The major point of contention is how to scale up the European Financial Stability Facility (EFSF), a €440 billion (US$605 billion) fund so far used to bail out Portugal and Ireland.
France and Germany disagree over the best way to bolster the facility, with Paris fearing its triple-A credit rating could come under threat if the wrong method is chosen.
Failure to agree on leveraging the EFSF will further damage confidence in the euro zone's ability to tackle its debt crisis after nearly two years of trying to get on top of a problem that started in Greece and now threatens Italy, Spain and even France.
In their effort to agree a comprehensive resolution plan, euro zone leaders are striving to agree new steps to reduce Greece's debt, strengthen the capital of banks exposed to weak sovereign debt and leverage the EFSF to stem contagion to bigger economies.
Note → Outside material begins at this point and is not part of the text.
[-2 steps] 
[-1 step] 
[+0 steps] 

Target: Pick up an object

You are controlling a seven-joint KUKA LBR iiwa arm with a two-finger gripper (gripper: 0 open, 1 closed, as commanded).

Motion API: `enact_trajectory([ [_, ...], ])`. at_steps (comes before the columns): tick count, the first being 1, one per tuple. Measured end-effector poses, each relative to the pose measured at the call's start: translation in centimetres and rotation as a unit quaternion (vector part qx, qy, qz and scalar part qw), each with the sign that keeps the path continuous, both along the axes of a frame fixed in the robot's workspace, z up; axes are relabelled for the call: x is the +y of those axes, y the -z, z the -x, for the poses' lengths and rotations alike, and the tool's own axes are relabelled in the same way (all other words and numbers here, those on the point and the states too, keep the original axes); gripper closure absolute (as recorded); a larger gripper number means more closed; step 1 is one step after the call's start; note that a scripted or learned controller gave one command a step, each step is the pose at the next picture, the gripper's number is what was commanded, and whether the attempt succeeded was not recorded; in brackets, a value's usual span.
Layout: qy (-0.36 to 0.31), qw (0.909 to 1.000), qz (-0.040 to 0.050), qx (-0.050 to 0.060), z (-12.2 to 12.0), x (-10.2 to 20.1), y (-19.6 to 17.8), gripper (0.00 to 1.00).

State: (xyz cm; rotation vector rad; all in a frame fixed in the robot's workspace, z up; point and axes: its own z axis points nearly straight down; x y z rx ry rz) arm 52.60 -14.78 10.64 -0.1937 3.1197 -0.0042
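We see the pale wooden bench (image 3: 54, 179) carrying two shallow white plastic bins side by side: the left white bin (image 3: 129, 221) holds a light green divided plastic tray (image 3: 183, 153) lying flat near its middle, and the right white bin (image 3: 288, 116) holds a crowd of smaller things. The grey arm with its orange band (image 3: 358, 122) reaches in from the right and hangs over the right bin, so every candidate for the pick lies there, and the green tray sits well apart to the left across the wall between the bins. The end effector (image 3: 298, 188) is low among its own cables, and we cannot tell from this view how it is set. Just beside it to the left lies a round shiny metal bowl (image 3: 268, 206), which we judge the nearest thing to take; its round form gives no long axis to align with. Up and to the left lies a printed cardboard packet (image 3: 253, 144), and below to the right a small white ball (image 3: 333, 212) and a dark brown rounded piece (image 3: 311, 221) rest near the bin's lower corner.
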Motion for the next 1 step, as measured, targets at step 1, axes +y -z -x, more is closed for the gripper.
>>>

Despite the divisions on the EFSF, EU leaders have made headway on another critical element in tackling the crisis – the recapitalisation of European banks – while a draft statement for Sunday's summit showed euro zone countries will make rules to limit budget deficits and public debt part of national legislation by the end of next year.
EU officials said all 27 member states had agreed that just short of 100 billion euros was required to bolster bank balance sheets, a substantial step forward in attempts to protect the system against the threat of a default in Greece or elsewhere.